# having trouble figuring out what gun this is??



## crappler (Jan 10, 2008)

So i only had a few short minutes so i couldnt ask for help on this handgun i seen for sale at a semi-local gander mountain... On the tag it said "Gmexcl ultra carry ii w/laser." I know it was a .45 semi auto and the price tag was around $1100 but thats all i could see in the amount of time i looked at it.. If somebody could help me out and let me know what make this gun is it would help out thankksssss....


----------



## zhurdan (Mar 21, 2008)

First guess would be a Kimber Ultra Carry II

Zhur


----------



## Dredd (Feb 22, 2008)

zhurdan said:


> First guess would be a Kimber Ultra Carry II
> 
> Zhur


I'm going to agree


----------



## JustRick (Sep 14, 2008)

Kimber makes a model called the Ultra Carry II in .45 ACP. If that isn't it... I'm afraid you are on your own. 

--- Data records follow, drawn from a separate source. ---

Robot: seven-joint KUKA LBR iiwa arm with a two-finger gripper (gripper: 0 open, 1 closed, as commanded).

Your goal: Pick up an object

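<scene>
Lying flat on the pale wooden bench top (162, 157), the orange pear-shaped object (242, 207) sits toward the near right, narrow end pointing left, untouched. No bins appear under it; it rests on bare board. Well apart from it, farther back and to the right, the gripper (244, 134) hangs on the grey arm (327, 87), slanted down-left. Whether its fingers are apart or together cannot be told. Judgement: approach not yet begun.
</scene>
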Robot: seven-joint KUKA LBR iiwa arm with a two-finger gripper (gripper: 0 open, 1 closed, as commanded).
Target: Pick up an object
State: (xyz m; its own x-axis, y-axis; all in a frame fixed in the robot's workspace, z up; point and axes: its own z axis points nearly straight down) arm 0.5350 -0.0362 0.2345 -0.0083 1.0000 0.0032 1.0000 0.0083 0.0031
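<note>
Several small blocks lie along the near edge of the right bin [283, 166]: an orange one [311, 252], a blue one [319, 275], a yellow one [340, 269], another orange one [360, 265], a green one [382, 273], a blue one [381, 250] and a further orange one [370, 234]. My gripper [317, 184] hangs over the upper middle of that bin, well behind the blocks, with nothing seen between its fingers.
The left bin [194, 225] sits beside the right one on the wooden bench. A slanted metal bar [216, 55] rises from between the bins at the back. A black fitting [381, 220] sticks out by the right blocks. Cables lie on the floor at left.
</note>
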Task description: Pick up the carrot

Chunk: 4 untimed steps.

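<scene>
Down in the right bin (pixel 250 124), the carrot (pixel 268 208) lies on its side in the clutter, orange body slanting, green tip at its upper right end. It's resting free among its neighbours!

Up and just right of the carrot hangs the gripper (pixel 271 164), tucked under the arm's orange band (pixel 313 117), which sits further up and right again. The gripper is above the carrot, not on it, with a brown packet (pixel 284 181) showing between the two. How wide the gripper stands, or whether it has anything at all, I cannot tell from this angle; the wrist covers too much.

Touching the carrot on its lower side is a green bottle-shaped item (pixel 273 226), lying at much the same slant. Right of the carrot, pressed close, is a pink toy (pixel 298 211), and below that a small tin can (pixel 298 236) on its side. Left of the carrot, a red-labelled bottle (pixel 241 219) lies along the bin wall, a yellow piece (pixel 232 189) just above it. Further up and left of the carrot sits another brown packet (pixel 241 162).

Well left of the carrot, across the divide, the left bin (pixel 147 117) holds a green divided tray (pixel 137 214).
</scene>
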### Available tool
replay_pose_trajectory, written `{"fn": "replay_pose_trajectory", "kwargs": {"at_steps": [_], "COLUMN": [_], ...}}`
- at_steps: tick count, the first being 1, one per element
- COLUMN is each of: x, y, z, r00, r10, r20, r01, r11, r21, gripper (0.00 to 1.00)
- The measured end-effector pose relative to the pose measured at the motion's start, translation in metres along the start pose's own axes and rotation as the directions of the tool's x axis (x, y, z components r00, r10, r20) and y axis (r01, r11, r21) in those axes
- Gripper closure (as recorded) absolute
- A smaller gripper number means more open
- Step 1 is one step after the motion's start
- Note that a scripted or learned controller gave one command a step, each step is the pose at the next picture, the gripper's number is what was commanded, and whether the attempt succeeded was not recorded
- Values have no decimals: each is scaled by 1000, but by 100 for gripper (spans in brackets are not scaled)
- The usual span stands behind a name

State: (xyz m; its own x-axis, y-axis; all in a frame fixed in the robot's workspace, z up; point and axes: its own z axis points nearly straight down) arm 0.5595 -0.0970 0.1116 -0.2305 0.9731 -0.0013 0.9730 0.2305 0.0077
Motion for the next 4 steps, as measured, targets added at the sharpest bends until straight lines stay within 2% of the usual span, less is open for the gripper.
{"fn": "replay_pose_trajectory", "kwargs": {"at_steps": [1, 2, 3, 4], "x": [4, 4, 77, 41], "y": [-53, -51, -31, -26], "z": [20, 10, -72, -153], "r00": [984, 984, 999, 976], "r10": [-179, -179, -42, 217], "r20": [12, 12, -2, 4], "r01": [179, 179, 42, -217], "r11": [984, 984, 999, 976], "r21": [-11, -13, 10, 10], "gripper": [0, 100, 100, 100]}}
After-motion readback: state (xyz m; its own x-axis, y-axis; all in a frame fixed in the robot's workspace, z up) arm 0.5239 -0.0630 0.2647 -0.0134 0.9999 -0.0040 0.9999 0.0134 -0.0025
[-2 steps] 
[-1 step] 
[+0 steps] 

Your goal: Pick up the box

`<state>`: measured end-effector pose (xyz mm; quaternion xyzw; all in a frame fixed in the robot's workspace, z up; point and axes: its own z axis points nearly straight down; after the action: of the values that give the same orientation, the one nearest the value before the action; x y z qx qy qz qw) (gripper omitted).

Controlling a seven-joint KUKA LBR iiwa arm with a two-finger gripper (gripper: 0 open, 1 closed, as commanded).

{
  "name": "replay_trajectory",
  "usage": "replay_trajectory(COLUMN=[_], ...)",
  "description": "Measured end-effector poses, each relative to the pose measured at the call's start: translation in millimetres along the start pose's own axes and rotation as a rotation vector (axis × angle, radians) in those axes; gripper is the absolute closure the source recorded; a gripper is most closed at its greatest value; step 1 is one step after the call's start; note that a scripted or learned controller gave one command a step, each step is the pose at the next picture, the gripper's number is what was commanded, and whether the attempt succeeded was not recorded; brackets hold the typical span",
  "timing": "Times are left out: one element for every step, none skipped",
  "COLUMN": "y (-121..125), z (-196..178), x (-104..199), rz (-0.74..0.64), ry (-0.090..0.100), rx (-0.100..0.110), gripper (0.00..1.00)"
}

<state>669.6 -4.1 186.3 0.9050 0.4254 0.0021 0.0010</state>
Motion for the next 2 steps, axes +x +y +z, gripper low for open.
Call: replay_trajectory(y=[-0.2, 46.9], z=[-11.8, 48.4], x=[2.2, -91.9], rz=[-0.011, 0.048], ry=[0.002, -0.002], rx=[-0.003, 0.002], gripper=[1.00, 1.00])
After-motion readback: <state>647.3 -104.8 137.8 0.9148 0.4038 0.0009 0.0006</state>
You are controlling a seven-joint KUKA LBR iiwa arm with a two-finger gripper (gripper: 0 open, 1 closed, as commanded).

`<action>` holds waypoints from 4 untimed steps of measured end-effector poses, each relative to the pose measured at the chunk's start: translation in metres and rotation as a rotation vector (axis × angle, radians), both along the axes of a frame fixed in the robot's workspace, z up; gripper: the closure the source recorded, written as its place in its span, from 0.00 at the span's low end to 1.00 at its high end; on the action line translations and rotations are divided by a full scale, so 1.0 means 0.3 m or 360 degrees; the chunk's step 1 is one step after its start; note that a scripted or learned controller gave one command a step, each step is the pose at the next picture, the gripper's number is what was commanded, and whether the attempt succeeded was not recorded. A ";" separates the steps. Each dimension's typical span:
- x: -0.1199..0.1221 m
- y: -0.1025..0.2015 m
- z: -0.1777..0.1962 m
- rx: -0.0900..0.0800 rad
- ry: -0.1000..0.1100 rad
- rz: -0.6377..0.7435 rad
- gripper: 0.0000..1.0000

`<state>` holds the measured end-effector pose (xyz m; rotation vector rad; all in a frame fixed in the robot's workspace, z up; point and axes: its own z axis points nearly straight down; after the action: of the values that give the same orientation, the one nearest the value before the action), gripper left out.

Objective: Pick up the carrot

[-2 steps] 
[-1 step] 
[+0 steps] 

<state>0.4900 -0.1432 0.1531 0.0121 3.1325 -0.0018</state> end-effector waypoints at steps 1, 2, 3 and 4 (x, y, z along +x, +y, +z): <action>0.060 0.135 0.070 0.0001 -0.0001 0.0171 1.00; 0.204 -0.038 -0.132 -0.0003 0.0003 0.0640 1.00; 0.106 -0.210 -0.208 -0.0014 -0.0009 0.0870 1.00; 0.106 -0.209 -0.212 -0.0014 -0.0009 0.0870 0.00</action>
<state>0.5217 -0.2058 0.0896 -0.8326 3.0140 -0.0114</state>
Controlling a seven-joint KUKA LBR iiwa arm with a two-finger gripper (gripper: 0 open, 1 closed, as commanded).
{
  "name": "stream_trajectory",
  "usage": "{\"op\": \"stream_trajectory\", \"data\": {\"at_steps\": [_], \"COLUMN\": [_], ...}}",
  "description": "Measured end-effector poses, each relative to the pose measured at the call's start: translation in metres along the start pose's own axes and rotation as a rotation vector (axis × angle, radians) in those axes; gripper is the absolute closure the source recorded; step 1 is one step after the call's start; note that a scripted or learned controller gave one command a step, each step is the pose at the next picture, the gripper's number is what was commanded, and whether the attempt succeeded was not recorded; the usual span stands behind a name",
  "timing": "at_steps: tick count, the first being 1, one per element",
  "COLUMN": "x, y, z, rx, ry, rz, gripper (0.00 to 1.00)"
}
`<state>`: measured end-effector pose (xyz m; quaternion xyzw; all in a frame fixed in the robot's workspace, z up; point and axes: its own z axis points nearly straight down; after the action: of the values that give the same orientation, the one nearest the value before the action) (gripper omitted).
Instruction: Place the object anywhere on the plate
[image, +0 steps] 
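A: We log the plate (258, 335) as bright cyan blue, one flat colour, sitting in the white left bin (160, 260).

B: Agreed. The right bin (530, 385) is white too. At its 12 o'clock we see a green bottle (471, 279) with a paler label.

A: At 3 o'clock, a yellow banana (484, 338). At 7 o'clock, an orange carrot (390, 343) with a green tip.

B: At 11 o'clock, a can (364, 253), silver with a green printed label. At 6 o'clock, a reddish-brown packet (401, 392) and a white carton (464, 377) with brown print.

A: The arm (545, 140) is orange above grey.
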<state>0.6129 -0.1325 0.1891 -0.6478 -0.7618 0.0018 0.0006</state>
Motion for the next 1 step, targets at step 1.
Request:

EDITED: Looks like you got the same answer from three people at the same time. How's that for service?


----------



## Arkangel (Jan 17, 2008)

I remember the Gmexcl as being an designation on a savage rifle. I think it meant Gentlemans Extreme Choke Leupold some kid probably screwed up the tag.

It could have also meant Gander Mountain yadda yadda yadda. Gander Mountain does sell kimber rifles. I stick with my original jumped to conclusion. Some kid screwed up the tag.


----------



## crappler (Jan 10, 2008)

Alright Ill check it out and see what i can find..Thanks for all the help..


----------



## IndyRob (Oct 2, 2008)

Might be Gander mountain exclusive...


----------



## eldoguzzi (Feb 10, 2009)

*Gmexcl?*

Hello,
IndyRob is correct!
I just spoke to a Kimber spokesperson and he told me that the GM in the GMEXCL stands for Gander Mountain.

I purchased the Kimber Ultra Carry II Laser 3" from Gander, and my kimber didn't have the night sights or the competition trigger with the 3 drilled holes.

According to the rep he said that was a "special build" for gander, He also told me when mine was manufactured... COOL.

I also asked about the review in Guns & Ammo mag that is out now with the Kimber laser on the cover, the author wrote that the Kimber comes with 3 mags... this is NOT the case only 1 mag comes with the pistol.

Now I have to decide what IWB holster I should buy for CC.
Any suggestions?
Regards,
Mr. Moto


----------



## plentyofpaws (Nov 7, 2008)

I don't even see a picture?


----------



## Brevard (Jan 24, 2009)

Wonder if it could have meant Gander Mountain Exclusive. I thought Kimber right off the bat also.

Edit: This is what I get for not reading all the way through. Here I am thinking I finally might know something someone else doesnt or hasnt said...but nooooooo.


----------